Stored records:
* * * * * * * * *

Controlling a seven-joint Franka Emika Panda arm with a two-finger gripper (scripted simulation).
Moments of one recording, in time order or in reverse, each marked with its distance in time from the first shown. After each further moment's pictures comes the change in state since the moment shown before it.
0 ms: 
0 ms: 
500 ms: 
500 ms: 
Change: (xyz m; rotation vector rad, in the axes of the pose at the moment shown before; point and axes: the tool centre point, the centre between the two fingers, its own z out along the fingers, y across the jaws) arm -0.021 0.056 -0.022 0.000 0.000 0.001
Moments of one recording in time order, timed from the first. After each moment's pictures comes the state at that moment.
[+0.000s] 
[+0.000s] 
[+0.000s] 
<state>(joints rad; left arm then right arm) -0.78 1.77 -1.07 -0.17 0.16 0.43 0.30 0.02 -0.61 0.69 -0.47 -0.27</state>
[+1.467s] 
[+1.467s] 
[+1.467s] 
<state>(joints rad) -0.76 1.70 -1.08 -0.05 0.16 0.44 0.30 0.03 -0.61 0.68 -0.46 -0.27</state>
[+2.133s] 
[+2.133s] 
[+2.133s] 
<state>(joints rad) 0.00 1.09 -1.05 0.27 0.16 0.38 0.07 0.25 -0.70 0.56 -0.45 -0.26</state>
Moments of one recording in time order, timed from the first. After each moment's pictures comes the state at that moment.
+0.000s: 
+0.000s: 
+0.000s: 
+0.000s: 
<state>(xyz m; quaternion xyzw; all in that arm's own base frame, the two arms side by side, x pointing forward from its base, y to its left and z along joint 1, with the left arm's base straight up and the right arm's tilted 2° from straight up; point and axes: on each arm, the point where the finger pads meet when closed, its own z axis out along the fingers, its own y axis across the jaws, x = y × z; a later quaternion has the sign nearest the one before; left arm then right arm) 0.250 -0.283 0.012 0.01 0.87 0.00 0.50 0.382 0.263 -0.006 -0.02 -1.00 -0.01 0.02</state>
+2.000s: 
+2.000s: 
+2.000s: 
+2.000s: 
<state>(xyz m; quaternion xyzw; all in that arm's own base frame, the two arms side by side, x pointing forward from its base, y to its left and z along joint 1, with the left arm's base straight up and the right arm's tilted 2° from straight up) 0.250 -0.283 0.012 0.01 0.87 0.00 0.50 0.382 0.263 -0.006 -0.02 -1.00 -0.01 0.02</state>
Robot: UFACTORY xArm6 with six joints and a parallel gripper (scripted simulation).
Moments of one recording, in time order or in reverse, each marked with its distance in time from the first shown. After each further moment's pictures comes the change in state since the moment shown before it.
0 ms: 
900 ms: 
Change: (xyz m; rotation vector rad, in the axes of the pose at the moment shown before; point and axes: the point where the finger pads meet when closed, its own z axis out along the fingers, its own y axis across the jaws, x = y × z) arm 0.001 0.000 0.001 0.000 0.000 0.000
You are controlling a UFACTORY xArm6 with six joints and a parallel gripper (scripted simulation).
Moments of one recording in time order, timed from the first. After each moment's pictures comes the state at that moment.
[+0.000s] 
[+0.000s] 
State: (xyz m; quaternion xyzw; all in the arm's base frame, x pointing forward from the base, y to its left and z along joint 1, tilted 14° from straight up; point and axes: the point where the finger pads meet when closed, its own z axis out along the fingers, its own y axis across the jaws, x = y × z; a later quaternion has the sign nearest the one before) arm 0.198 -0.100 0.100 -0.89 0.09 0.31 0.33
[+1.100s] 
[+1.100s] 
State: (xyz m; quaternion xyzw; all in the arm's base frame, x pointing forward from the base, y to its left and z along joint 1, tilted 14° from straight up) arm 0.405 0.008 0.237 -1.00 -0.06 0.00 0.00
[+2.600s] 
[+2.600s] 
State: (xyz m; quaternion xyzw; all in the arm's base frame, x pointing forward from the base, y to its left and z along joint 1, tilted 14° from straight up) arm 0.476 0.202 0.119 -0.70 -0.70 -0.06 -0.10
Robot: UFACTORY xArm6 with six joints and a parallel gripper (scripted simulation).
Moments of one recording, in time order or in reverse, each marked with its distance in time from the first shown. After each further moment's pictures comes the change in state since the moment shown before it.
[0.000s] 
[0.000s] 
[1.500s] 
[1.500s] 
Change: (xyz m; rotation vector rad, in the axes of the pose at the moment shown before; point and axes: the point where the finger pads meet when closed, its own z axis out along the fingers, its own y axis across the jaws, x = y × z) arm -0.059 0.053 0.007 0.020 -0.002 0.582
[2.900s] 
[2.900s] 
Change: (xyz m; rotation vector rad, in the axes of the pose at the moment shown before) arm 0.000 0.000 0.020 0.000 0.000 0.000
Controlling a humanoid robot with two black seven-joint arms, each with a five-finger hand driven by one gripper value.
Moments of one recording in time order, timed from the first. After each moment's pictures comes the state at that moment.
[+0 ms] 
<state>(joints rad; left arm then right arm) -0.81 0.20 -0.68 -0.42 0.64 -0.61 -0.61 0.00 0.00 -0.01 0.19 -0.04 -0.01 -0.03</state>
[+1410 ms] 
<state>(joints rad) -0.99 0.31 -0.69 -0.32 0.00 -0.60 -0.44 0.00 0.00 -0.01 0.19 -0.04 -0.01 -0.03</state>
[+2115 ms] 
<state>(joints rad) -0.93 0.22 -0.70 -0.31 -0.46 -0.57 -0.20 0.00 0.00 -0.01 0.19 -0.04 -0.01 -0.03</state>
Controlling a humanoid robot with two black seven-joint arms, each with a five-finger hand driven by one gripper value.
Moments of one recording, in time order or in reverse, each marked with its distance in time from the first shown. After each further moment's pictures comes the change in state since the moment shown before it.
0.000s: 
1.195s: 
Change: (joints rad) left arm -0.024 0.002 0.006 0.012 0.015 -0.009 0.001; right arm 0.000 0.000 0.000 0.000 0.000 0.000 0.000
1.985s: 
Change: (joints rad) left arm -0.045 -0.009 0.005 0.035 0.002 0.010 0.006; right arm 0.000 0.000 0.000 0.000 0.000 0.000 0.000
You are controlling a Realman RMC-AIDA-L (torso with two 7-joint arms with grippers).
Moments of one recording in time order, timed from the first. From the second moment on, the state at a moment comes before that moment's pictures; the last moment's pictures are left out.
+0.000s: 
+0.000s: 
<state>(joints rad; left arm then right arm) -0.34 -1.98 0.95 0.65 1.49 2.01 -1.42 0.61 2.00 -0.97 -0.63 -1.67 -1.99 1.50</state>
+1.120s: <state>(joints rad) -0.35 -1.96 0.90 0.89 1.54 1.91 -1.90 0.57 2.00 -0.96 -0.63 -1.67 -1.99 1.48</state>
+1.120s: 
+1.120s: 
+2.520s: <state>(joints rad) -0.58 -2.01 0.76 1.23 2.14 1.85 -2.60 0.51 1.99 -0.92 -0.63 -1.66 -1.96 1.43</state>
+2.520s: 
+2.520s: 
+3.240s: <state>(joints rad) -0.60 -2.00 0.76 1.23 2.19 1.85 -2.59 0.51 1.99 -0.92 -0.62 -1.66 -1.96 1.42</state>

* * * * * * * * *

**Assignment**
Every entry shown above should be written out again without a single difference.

**Reply**
Controlling a seven-joint Franka Emika Panda arm with a two-finger gripper (scripted simulation).
Moments of one recording, in time order or in reverse, each marked with its distance in time from the first shown. After each further moment's pictures comes the change in state since the moment shown before it.
0 ms: 
0 ms: 
500 ms: 
500 ms: 
Change: (xyz m; rotation vector rad, in the axes of the pose at the moment shown before; point and axes: the tool centre point, the centre between the two fingers, its own z out along the fingers, y across the jaws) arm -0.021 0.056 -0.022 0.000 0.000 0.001
Moments of one recording in time order, timed from the first. After each moment's pictures comes the state at that moment.
[+0.000s] 
[+0.000s] 
[+0.000s] 
<state>(joints rad; left arm then right arm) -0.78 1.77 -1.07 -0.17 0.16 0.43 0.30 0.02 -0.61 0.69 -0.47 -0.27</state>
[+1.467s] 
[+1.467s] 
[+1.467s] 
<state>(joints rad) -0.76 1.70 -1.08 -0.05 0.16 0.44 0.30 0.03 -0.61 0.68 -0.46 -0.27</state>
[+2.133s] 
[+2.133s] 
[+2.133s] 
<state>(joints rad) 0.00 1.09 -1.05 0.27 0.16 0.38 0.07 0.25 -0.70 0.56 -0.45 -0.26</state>
Moments of one recording in time order, timed from the first. After each moment's pictures comes the state at that moment.
+0.000s: 
+0.000s: 
+0.000s: 
+0.000s: 
<state>(xyz m; quaternion xyzw; all in that arm's own base frame, the two arms side by side, x pointing forward from its base, y to its left and z along joint 1, with the left arm's base straight up and the right arm's tilted 2° from straight up; point and axes: on each arm, the point where the finger pads meet when closed, its own z axis out along the fingers, its own y axis across the jaws, x = y × z; a later quaternion has the sign nearest the one before; left arm then right arm) 0.250 -0.283 0.012 0.01 0.87 0.00 0.50 0.382 0.263 -0.006 -0.02 -1.00 -0.01 0.02</state>
+2.000s: 
+2.000s: 
+2.000s: 
+2.000s: 
<state>(xyz m; quaternion xyzw; all in that arm's own base frame, the two arms side by side, x pointing forward from its base, y to its left and z along joint 1, with the left arm's base straight up and the right arm's tilted 2° from straight up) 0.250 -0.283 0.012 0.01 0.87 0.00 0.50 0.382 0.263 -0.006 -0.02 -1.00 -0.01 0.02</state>
Robot: UFACTORY xArm6 with six joints and a parallel gripper (scripted simulation).
Moments of one recording, in time order or in reverse, each marked with its distance in time from the first shown. After each further moment's pictures comes the change in state since the moment shown before it.
0 ms: 
900 ms: 
Change: (xyz m; rotation vector rad, in the axes of the pose at the moment shown before; point and axes: the point where the finger pads meet when closed, its own z axis out along the fingers, its own y axis across the jaws, x = y × z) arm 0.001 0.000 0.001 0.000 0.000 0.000
You are controlling a UFACTORY xArm6 with six joints and a parallel gripper (scripted simulation).
Moments of one recording in time order, timed from the first. After each moment's pictures comes the state at that moment.
[+0.000s] 
[+0.000s] 
State: (xyz m; quaternion xyzw; all in the arm's base frame, x pointing forward from the base, y to its left and z along joint 1, tilted 14° from straight up; point and axes: the point where the finger pads meet when closed, its own z axis out along the fingers, its own y axis across the jaws, x = y × z; a later quaternion has the sign nearest the one before) arm 0.198 -0.100 0.100 -0.89 0.09 0.31 0.33
[+1.100s] 
[+1.100s] 
State: (xyz m; quaternion xyzw; all in the arm's base frame, x pointing forward from the base, y to its left and z along joint 1, tilted 14° from straight up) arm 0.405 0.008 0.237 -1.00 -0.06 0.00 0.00
[+2.600s] 
[+2.600s] 
State: (xyz m; quaternion xyzw; all in the arm's base frame, x pointing forward from the base, y to its left and z along joint 1, tilted 14° from straight up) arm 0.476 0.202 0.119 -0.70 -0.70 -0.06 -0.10
Robot: UFACTORY xArm6 with six joints and a parallel gripper (scripted simulation).
Moments of one recording, in time order or in reverse, each marked with its distance in time from the first shown. After each further moment's pictures comes the change in state since the moment shown before it.
[0.000s] 
[0.000s] 
[1.500s] 
[1.500s] 
Change: (xyz m; rotation vector rad, in the axes of the pose at the moment shown before; point and axes: the point where the finger pads meet when closed, its own z axis out along the fingers, its own y axis across the jaws, x = y × z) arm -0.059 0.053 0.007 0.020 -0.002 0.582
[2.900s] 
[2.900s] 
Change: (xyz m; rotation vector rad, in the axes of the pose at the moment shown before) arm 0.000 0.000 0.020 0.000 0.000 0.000
Controlling a humanoid robot with two black seven-joint arms, each with a five-finger hand driven by one gripper value.
Moments of one recording in time order, timed from the first. After each moment's pictures comes the state at that moment.
[+0 ms] 
<state>(joints rad; left arm then right arm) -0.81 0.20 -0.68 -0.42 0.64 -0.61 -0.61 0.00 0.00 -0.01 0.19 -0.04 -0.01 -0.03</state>
[+1410 ms] 
<state>(joints rad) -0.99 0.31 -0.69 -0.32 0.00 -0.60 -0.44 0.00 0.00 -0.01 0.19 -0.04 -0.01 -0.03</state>
[+2115 ms] 
<state>(joints rad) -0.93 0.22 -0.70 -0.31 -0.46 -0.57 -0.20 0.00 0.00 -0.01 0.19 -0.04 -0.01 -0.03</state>
Controlling a humanoid robot with two black seven-joint arms, each with a five-finger hand driven by one gripper value.
Moments of one recording, in time order or in reverse, each marked with its distance in time from the first shown. After each further moment's pictures comes the change in state since the moment shown before it.
0.000s: 
1.195s: 
Change: (joints rad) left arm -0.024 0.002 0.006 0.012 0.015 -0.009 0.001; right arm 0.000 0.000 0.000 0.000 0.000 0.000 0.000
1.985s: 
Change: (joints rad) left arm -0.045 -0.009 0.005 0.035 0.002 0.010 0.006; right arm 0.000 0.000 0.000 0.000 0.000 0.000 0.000
You are controlling a Realman RMC-AIDA-L (torso with two 7-joint arms with grippers).
Moments of one recording in time order, timed from the first. From the second moment on, the state at a moment comes before that moment's pictures; the last moment's pictures are left out.
+0.000s: 
+0.000s: 
<state>(joints rad; left arm then right arm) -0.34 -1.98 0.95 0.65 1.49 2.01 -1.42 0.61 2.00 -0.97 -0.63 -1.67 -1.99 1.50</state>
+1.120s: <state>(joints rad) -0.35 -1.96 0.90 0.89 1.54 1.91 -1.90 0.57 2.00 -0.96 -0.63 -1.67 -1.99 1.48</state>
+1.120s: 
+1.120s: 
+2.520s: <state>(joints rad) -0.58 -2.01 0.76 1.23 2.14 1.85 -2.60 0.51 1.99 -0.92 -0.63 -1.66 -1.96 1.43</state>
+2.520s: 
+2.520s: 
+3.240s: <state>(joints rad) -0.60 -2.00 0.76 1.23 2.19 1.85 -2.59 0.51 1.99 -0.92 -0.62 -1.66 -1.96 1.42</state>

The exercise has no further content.